Charge Transport – Relaxation Time vs. Mean Time Between Collisions Assertion (A): The relaxation time τ equals the mean time between collisions Tc when scattering of carriers is isotropic. Reason (R): The mean free path λ, carrier speed v, and Tc are related by λ = v Tc.

Introduction / Context:
In semiclassical transport, mobile carriers undergo random scattering events. Two characteristic times appear: Tc, the average interval between successive collisions, and τ, the momentum relaxation time that governs how quickly drift momentum decays toward equilibrium. Their equality is not guaranteed in general; it depends on the angular distribution of scattering events.

Given Data / Assumptions:

• Isotropic (angle-independent) scattering.
• Low-field transport in a parabolic band (Drude-like model).
• Steady-state small-signal regime (linear response).

Concept / Approach:

Momentum relaxation accounts for how effectively each collision randomizes the carrier momentum. For isotropic scattering, each collision, on average, reverses momentum components symmetrically, causing the average drift momentum to decay with the same time constant as the collision rate: τ ≈ Tc. For forward-peaked scattering, τ > Tc because many collisions barely alter momentum; for large-angle–dominated scattering, τ ≈ Tc.

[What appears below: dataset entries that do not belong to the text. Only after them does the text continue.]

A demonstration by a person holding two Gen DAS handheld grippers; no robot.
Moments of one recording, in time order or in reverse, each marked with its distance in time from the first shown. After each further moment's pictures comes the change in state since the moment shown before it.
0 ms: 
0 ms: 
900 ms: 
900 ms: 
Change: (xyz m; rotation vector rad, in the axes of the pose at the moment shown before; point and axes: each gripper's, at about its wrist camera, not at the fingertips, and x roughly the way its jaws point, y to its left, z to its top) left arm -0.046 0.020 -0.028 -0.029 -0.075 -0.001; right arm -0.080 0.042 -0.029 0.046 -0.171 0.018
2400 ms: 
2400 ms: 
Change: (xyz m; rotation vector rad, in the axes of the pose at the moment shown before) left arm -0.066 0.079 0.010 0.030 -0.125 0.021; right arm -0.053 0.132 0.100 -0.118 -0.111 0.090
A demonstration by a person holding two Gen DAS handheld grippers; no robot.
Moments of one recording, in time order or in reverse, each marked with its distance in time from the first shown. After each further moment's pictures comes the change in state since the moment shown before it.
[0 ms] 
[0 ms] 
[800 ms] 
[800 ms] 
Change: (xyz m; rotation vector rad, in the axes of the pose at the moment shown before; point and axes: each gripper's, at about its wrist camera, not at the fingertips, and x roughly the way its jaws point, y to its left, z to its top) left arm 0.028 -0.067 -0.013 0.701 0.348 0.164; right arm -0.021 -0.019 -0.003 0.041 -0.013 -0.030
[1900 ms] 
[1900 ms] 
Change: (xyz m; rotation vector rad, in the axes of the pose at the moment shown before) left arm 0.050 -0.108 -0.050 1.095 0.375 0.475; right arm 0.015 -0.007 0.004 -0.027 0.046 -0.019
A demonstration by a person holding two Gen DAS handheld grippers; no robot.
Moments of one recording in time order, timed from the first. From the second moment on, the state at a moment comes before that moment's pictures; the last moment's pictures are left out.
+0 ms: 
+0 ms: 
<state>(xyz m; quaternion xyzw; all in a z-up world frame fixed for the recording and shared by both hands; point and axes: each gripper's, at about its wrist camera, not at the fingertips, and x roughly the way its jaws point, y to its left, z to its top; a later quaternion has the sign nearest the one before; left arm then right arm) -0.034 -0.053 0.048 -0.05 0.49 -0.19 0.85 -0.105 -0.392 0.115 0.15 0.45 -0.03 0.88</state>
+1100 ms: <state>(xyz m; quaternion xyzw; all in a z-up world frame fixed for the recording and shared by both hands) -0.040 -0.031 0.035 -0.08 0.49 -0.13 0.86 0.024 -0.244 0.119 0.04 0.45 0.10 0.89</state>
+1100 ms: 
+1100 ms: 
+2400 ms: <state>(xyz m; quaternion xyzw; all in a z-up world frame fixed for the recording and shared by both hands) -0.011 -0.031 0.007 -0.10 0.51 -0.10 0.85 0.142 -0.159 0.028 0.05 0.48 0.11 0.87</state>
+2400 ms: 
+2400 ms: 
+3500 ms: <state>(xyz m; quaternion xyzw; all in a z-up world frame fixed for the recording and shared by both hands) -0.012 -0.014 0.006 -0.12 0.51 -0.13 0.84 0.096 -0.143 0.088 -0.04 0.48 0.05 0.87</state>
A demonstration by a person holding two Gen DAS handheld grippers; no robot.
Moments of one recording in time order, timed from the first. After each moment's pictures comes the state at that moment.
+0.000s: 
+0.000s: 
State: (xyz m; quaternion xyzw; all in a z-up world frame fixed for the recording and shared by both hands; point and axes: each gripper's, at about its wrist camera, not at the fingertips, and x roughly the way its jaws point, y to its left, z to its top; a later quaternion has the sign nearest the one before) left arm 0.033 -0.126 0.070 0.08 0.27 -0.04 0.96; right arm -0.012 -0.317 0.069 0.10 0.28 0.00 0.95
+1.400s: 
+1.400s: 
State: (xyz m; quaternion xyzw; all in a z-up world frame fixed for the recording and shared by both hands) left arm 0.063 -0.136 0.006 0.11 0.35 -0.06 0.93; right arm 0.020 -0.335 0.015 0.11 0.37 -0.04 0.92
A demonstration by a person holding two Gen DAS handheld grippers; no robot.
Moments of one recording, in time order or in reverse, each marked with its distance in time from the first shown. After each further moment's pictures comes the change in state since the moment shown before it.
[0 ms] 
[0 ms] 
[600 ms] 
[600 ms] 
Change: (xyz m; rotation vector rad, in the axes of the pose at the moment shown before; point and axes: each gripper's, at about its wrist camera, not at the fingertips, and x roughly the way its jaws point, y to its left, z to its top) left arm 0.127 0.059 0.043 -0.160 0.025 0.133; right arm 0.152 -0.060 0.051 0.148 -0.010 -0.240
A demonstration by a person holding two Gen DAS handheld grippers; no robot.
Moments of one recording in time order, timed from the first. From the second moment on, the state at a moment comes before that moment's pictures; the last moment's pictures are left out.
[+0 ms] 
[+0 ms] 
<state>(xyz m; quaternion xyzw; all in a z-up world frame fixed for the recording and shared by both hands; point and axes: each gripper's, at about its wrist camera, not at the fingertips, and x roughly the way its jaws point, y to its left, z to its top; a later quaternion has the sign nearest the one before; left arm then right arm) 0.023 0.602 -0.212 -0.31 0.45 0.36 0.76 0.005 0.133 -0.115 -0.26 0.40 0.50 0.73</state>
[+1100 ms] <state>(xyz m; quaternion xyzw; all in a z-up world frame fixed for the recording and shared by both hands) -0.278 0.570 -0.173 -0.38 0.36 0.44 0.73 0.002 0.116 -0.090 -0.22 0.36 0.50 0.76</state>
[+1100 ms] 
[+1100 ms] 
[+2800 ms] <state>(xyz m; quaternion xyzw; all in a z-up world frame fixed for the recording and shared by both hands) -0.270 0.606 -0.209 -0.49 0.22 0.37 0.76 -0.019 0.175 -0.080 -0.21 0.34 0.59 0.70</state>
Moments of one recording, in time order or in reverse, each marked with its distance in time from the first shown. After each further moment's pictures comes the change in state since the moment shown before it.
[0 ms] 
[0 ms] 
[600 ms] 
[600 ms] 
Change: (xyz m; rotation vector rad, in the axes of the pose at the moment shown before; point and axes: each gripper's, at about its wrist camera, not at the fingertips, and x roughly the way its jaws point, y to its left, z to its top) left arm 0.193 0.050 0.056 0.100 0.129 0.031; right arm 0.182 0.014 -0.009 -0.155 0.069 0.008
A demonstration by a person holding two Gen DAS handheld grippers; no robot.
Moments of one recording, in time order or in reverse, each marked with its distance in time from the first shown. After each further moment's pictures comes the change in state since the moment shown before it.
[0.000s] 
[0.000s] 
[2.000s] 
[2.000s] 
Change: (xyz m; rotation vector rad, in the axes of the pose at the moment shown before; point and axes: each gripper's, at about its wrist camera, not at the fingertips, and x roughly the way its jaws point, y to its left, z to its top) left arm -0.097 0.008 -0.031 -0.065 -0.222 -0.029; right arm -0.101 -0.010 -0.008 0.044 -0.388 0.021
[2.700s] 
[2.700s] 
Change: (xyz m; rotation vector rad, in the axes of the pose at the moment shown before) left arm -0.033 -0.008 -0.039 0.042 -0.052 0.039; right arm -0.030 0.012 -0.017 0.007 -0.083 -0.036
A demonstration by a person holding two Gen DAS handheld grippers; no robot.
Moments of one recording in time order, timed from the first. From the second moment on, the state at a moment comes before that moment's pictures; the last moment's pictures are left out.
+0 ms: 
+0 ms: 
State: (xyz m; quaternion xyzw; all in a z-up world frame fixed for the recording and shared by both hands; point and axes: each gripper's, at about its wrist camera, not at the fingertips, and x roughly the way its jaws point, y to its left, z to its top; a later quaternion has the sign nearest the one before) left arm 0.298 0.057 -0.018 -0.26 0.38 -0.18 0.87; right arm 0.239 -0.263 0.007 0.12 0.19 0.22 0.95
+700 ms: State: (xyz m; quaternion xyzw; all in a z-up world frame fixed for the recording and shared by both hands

The kinematic relation λ = v Tc is always true by definition of mean free path but does not by itself explain why τ equals Tc; the explanation requires angular weighting of post-collision momentum (1 − cos θ) in the transport integral.

Step-by-Step Solution:

Verification / Alternative check:

Boltzmann transport with relaxation-time approximation shows 1/τ = ∫ W(θ) (1 − cos θ) dΩ; for constant W(θ), integral yields 1/Tc, confirming τ = Tc.

Why Other Options Are Wrong:

• A true, R false: R is true as a definition of mean free path.
• A false, R true: τ equals Tc under isotropic scattering; A is not false.
• True/true with correct explanation: R does not explain A; it lacks the angular-momentum argument.

Common Pitfalls:

Equating τ and Tc in all contexts; overlooking that forward-scattering dominance increases τ relative to Tc.

Final Answer:

Both A and R are true but R is not correct explanation of A